Reconstructing your problem, which is not well explained,
You have observations for individuals within households (identifier hhid) within 50 states of the USA and the District of Columbia (identifier stateID).
You have a variable numper, the number of persons per household, and you want the average per state.
Observations are repeated for each individual in a household, so it is necessary to use just one observation per household.
You can tag each household once by
egen tag = tag(hhid)
The average as a new variable would be
egen avPersonHH = mean(numper/tag), by(stateID)
Stata is going to average numper/tag which variously will be numper/1 and numper/0; the missings from the latter division will just be ignored, which is what is wanted.

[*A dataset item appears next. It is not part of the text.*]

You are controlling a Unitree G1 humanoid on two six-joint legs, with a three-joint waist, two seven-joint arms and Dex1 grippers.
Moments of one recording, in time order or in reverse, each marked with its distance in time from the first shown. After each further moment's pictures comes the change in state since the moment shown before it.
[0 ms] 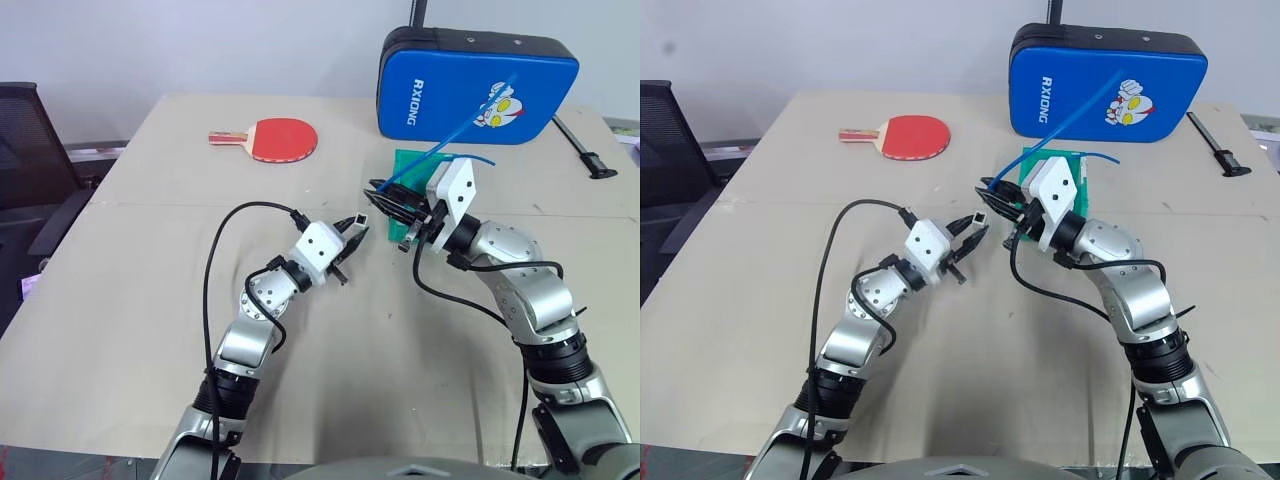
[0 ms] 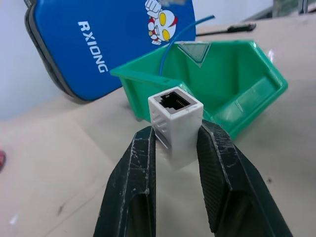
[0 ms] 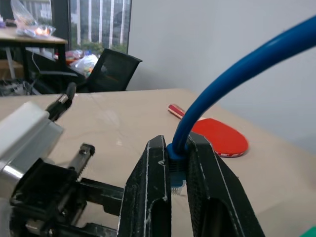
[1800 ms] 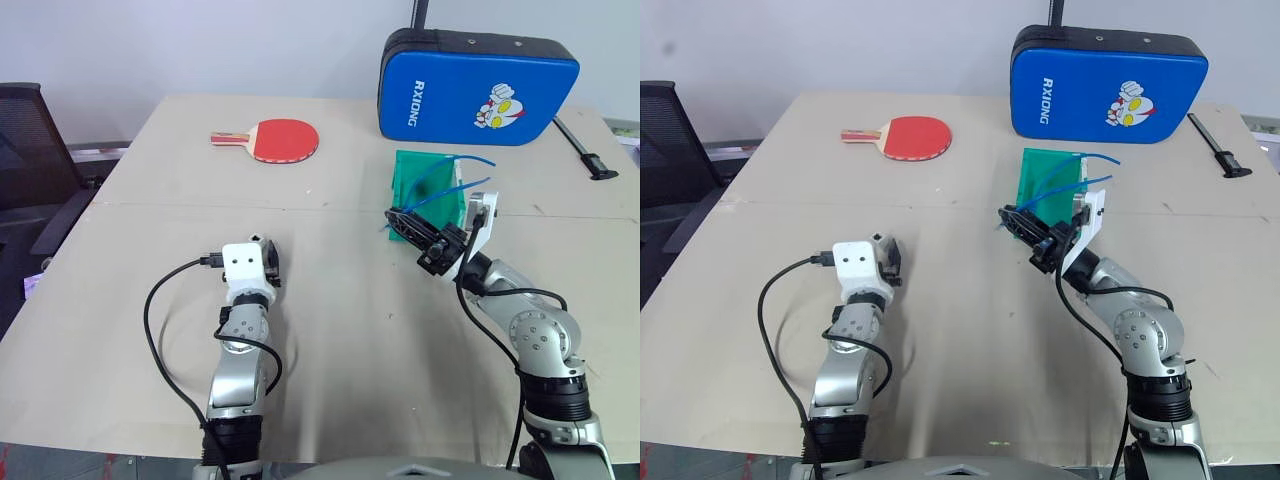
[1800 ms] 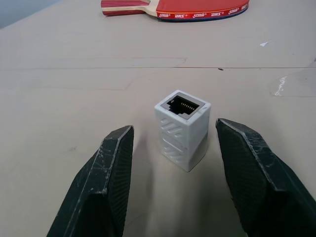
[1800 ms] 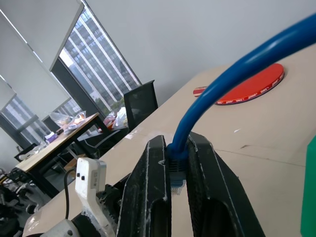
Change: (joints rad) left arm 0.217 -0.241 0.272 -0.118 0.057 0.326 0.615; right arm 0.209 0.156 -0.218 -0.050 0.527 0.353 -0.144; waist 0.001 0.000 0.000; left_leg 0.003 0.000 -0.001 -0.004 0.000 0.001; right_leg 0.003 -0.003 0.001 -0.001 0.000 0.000
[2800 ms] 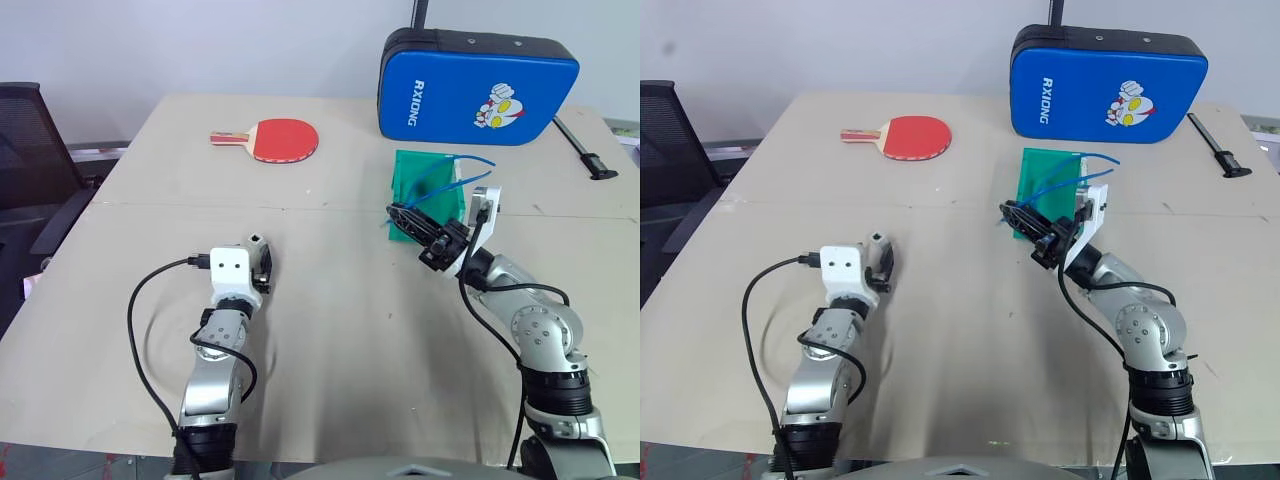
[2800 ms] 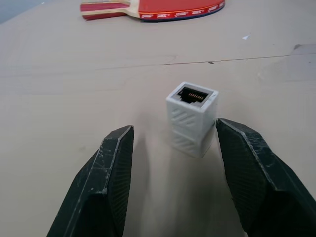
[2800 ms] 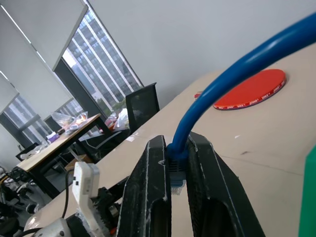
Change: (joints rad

That variable is repeated for each household. To see just one value for each stateID,
tabdisp stateID, cell(avPersonHH)
What is wrong with your code? Here is a partial list:
a. No loop is required.
b. If it were, the statement by hhid, sort: gen nvals = _n==1 should not be repeated.
c. sum() is a function for cumulative sums across observations, not what you want here.
d. The line
local avPersonHH`i' = sum(numper)/`stateTotalHH' if(nvals & stateID ==`i')
would at best calculate one number, but the if condition is misplaced. if whatever local ... often makes sense in Stata, but putting if on the right of a local definition only makes sense for manipulating text containing commands.
Your comment on this line misses these basic misconceptions, c. and d.
e. You were aiming to have collected 51 values of averages in as many local macros, but still need to put them somewhere useful.
f. Separate calculation of totals and numbers is not required, as you can get Stata to calculate the mean for you.
(LATER) This code plays along step by step with your aversion to using collapse and duplicates, the grounds for which are not stated. But most experienced Stata users would be happy to use brute force:
duplicates drop hhid, force
collapse numper, by(stateID)
and then merge back. That solution is not only direct, but also uses fewer idiosyncratic Stata details, which can take time to figure out.